Nur einen Augenblick hielt Fritz inne, wir blickten uns kurz in die Augen, dann knallte er den Herzkönig mitten auf den Tisch. Wir hatten unsere Gegner geschneidert, und in sieben Metern Höhe über dem Erdboden ging das Spiel weiter. Es war ein unbeschreibliches Gefühl. Ich hatte augenblicklich geschaltet, um was es sich handelte. Es wäre aber total Wurscht gewesen, wenn wir nicht gewußt hätten, was uns da in der Luft hielt. Hauptsache der Tisch war gerade und das Spiel konnte weitergehen. Aber für mich kam noch ein beglückendes Gefühl durch den Umstand hinzu, daß ich mich durch diesen Gasstrahl auch innerlich gehoben fühlte, während wir unser Spiel mischten. In diesem Moment fühlte ich ganz stark, wie jede unserer Bewegungen, alle unsere Überlegungen und Entscheidungen, jeder Stich, den wir machten, wie alles von der Energie getragen wurde, die eigentlich Tausende von Haushalten, Gewerbebetriebe, Hotels versorgte. Dieses Gefühl steigerte den Genuß unseres Spiels in Unermeßliche, und das Spiel ging weiter, denn durch unsere "Erhöhung" gab es in der Leitung keinen Druckabfall und deshalb auch keine automatische Abschaltung.

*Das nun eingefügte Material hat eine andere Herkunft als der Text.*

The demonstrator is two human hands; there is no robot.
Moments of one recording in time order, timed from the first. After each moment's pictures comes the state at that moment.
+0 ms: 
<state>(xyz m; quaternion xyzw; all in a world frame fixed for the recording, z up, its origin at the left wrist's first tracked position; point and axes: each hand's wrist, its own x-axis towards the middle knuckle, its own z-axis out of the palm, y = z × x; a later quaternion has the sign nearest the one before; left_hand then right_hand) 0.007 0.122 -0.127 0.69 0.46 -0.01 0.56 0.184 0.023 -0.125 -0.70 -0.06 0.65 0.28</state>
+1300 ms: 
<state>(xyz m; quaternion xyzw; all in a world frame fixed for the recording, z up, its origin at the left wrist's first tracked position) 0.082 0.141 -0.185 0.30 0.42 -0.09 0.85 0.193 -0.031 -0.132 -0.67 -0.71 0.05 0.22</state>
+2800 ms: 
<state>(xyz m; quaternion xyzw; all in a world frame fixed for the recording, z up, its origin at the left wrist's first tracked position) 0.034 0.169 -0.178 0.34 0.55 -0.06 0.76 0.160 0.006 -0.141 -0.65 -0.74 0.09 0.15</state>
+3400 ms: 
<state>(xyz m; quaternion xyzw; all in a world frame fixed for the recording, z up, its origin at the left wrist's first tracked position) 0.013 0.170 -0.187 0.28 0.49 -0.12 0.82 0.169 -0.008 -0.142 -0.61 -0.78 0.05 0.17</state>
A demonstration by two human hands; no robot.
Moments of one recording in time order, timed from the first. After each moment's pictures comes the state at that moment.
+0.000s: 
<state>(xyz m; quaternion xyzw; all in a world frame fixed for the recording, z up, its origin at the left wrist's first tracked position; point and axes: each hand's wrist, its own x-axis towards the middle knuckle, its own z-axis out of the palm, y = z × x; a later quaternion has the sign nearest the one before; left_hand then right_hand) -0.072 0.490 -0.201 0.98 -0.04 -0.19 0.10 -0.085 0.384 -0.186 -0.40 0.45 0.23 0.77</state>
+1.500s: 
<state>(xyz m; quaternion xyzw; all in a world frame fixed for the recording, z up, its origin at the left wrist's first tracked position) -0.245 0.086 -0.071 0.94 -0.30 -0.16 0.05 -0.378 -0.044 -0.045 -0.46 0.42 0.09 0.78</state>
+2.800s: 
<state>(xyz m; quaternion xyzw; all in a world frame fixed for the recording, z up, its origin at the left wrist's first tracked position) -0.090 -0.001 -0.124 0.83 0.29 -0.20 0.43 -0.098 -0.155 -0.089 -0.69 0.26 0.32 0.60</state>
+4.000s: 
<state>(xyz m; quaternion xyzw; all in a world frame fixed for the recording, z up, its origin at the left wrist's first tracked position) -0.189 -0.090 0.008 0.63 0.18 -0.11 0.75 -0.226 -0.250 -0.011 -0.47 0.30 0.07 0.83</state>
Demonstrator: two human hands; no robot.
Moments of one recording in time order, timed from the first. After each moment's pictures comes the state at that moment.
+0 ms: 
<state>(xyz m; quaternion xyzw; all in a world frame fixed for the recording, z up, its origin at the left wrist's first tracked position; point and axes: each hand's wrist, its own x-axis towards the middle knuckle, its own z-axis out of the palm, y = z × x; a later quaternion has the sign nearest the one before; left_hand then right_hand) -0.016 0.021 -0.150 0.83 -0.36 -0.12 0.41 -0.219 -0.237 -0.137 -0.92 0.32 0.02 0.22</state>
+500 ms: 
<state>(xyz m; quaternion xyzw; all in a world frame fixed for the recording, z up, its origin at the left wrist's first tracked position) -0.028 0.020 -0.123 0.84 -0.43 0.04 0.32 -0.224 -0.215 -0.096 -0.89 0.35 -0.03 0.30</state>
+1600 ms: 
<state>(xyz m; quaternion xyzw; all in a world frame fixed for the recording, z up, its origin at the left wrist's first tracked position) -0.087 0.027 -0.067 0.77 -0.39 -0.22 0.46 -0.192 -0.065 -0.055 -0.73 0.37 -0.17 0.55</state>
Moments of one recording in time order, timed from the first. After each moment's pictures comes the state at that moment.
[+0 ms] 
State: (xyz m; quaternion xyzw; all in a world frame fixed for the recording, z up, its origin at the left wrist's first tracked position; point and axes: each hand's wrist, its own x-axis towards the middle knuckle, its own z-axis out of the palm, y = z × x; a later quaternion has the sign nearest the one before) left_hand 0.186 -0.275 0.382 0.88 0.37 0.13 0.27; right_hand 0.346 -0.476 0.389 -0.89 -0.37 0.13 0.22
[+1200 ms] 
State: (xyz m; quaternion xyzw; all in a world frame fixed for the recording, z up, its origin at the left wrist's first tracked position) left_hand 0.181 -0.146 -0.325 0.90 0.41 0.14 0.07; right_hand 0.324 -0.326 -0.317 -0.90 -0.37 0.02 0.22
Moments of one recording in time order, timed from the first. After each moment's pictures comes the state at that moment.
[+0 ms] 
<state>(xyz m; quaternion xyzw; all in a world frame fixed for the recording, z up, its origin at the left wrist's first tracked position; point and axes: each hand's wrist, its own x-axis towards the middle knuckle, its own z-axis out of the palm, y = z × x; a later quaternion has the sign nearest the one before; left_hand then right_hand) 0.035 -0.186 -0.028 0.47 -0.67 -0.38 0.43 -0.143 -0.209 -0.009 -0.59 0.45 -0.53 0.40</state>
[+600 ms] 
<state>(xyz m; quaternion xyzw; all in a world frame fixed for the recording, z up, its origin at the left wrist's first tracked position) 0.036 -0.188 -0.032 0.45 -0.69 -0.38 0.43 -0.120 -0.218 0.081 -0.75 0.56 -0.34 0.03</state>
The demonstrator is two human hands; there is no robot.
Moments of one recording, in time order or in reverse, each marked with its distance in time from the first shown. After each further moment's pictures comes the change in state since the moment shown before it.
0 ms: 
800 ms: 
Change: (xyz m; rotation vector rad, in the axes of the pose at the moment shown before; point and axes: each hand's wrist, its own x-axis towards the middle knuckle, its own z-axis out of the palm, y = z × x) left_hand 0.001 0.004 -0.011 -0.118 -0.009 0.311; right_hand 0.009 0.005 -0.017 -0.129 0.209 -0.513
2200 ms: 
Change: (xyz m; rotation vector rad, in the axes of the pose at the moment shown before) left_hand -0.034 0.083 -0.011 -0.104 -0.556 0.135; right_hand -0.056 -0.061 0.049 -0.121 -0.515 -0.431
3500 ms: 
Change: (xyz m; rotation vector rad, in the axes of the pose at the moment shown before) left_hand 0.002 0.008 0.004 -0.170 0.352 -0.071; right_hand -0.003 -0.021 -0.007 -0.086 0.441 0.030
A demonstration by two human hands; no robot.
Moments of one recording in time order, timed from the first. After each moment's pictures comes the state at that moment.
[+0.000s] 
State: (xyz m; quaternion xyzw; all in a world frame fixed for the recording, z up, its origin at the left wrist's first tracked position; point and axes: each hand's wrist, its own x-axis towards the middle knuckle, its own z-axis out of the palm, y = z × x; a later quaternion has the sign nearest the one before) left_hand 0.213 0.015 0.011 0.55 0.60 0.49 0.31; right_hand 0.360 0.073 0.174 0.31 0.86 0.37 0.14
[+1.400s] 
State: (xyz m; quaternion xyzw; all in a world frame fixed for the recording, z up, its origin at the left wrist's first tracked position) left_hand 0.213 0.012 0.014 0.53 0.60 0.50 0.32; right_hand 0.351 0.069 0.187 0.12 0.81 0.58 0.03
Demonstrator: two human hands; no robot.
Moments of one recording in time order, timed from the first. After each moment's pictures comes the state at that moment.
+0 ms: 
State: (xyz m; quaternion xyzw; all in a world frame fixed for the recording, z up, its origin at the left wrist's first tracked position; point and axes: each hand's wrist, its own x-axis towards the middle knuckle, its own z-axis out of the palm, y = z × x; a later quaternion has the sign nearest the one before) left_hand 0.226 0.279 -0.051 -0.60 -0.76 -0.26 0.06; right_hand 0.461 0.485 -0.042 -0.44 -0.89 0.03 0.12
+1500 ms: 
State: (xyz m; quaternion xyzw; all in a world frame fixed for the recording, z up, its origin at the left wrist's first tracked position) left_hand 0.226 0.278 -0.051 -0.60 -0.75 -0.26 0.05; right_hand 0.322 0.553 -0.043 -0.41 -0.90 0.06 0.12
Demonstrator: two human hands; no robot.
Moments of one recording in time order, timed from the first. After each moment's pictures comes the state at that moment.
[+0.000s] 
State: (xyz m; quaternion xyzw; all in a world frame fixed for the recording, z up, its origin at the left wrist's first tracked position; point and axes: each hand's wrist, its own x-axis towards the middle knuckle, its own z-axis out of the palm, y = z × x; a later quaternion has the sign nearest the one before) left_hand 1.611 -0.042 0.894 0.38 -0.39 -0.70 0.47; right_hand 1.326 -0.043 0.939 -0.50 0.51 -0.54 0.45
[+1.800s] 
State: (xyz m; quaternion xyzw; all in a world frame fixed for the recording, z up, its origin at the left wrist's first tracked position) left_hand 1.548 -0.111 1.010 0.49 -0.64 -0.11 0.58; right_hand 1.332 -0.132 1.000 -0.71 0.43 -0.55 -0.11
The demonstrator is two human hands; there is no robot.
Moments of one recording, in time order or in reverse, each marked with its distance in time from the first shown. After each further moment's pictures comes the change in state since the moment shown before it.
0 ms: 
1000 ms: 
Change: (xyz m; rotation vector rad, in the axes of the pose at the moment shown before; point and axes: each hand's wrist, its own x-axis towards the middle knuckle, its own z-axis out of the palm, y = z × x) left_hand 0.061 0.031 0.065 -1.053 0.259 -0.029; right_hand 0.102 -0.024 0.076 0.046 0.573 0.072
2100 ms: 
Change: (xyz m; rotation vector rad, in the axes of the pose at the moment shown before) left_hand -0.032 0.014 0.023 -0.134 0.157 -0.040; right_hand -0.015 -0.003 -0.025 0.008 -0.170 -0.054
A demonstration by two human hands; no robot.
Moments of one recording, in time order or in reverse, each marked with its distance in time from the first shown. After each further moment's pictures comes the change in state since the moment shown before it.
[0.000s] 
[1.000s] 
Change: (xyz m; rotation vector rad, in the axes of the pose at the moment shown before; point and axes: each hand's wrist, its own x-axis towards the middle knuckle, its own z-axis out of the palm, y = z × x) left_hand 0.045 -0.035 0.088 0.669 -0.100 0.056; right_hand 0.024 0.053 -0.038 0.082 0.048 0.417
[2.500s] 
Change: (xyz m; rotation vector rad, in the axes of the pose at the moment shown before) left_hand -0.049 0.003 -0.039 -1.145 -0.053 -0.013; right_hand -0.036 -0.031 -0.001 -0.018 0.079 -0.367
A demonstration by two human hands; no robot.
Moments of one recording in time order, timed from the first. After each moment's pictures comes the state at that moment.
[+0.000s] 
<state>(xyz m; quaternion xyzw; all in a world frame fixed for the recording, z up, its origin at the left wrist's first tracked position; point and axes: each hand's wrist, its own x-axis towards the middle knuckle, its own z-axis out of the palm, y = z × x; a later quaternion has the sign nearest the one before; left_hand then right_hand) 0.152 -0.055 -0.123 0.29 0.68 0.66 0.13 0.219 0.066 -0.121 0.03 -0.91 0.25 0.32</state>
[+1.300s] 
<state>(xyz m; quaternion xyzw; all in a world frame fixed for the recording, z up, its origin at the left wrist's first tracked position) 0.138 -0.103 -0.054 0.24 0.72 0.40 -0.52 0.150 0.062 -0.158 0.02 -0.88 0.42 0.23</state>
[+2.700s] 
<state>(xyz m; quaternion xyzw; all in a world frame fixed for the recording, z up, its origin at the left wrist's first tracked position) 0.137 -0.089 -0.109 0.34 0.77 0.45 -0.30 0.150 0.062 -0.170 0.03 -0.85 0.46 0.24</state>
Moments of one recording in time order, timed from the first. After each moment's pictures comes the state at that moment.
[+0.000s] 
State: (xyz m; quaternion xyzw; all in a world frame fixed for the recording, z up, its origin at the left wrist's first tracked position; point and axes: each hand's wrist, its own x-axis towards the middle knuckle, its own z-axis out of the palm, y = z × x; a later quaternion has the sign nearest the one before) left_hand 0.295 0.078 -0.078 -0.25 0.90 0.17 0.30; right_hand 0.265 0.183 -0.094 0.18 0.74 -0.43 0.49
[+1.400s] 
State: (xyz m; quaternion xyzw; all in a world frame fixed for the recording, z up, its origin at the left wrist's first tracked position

Erst gegen Mittag, zu unserer gewohnten Zeit, rief Heinz seine Frau aus dem Haus, um bei der Energas anzurufen, sie möchten doch bitte das Gas abstellen, damit wir zu den Knödeln konnten. Ehe wir es uns versahen, landeten wir neben der Bäuerin sanft auf dem Boden und konnten unsere Heimwege antreten.